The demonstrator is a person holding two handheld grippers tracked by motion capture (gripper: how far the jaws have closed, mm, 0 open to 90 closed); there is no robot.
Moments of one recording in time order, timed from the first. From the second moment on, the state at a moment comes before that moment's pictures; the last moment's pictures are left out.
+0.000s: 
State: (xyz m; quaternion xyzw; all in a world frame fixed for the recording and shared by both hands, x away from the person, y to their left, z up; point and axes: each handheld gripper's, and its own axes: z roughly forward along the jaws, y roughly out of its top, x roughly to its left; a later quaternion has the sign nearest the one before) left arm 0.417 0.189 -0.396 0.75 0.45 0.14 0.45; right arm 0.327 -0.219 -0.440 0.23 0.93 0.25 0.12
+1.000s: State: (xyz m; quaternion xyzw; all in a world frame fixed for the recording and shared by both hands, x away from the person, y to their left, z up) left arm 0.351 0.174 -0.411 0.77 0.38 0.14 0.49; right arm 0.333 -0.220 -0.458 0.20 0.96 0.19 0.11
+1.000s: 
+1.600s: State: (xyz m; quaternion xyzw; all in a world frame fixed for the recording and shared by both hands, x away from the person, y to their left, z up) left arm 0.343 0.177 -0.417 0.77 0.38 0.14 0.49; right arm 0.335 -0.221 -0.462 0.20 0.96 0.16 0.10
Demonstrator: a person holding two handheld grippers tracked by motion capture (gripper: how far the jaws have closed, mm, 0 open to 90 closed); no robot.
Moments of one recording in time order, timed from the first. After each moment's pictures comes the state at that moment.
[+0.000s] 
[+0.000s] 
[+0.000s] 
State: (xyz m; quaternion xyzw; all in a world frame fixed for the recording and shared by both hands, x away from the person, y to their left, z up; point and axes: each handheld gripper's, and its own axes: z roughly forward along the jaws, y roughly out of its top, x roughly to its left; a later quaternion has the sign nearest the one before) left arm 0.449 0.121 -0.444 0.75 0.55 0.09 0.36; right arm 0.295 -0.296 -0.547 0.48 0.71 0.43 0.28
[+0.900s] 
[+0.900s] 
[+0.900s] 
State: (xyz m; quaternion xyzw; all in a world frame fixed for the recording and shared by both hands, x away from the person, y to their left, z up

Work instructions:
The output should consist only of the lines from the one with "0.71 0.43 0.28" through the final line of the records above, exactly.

Result for this task:
State: (xyz m; quaternion xyzw; all in a world frame fixed for the recording and shared by both hands, x away from the person, y to their left, z up; point and axes: each handheld gripper's, and its own axes: z roughly forward along the jaws, y roughly out of its top, x roughly to its left; a later quaternion has the sign nearest the one before) left arm 0.449 0.121 -0.444 0.75 0.55 0.09 0.36; right arm 0.295 -0.296 -0.547 0.48 0.71 0.43 0.28
[+0.900s] 
[+0.900s] 
[+0.900s] 
State: (xyz m; quaternion xyzw; all in a world frame fixed for the recording and shared by both hands, x away from the person, y to their left, z up

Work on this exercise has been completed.